▶ What you have to do
Write out all of the records exactly once more and skip the images.

(Items from a data source)
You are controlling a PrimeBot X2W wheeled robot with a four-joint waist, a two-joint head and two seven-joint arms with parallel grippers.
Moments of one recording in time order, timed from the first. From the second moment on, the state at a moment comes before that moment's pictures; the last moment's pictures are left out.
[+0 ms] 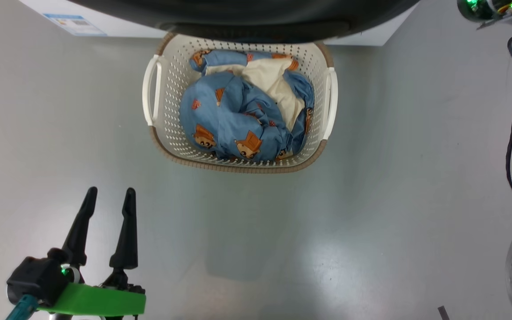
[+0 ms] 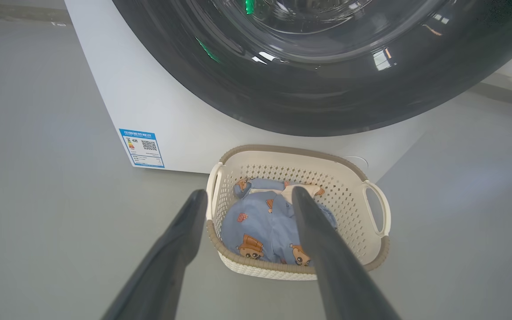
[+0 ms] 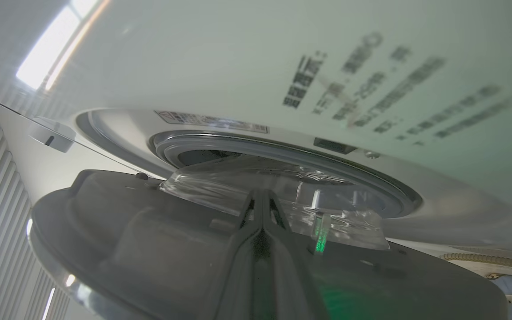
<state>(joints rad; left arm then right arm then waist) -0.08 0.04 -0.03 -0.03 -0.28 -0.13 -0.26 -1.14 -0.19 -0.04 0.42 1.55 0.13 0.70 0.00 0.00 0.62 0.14</state>
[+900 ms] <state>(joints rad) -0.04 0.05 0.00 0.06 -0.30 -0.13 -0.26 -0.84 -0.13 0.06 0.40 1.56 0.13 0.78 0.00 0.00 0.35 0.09</state>
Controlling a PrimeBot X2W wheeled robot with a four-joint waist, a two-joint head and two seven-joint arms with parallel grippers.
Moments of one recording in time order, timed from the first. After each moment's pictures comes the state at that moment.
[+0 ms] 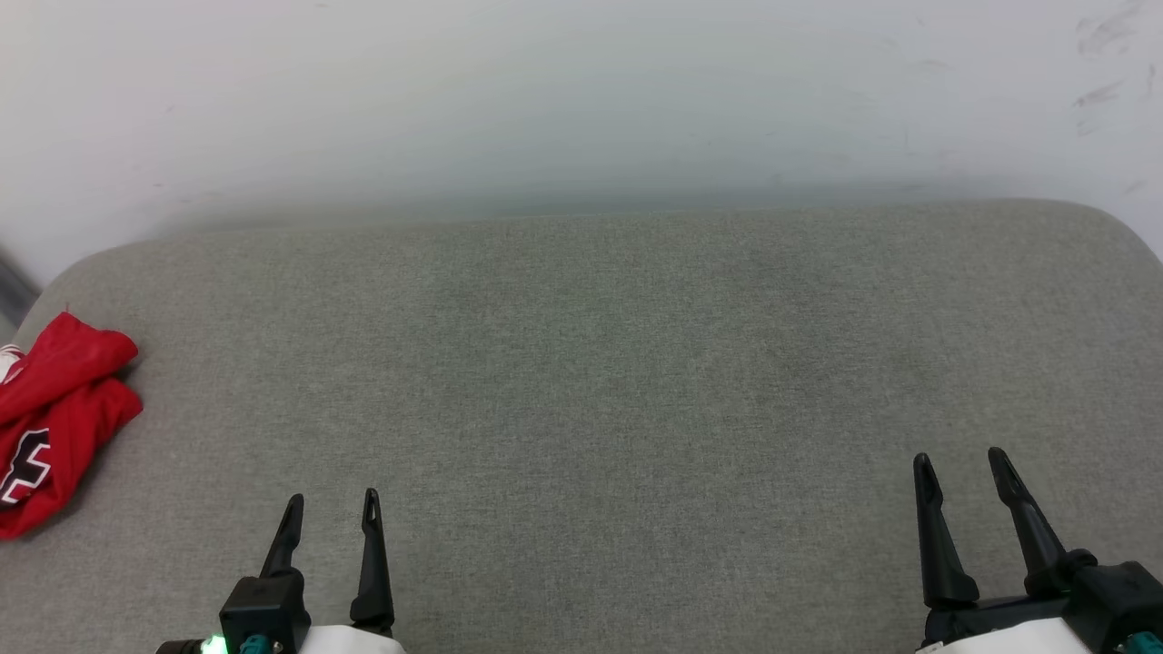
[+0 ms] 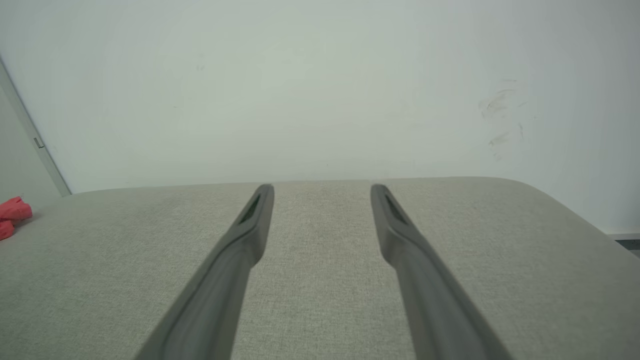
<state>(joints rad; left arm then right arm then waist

▶ Result of this exercise
You are controlling a PrimeBot X2W wheeled robot with a four-joint waist, a two-joint head and two seven-joint arms with parallel grippers.
Moments of one recording in time order, timed from the first. From the second moment on, the state at a moment comes before that moment's pictures; the last moment's pictures are left out.
[+0 ms] 
[+0 ms] 
[+0 ms] 
<state>(joints rad; left arm then right arm then waist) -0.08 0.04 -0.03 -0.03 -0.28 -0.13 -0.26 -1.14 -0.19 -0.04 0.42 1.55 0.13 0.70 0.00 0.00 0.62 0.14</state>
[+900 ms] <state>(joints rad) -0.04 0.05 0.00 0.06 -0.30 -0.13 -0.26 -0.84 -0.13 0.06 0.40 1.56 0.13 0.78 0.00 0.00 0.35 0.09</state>
Controlling a PrimeBot X2W wheeled robot with a four-joint waist, a two-joint head and two seven-joint arms with parallel grippers.
Moments of one recording in time order, timed from the first. After each moment's pictures comes the state at that moment.
[+0 ms] 
[+0 ms] 
<state>(joints rad; left arm then right arm then waist

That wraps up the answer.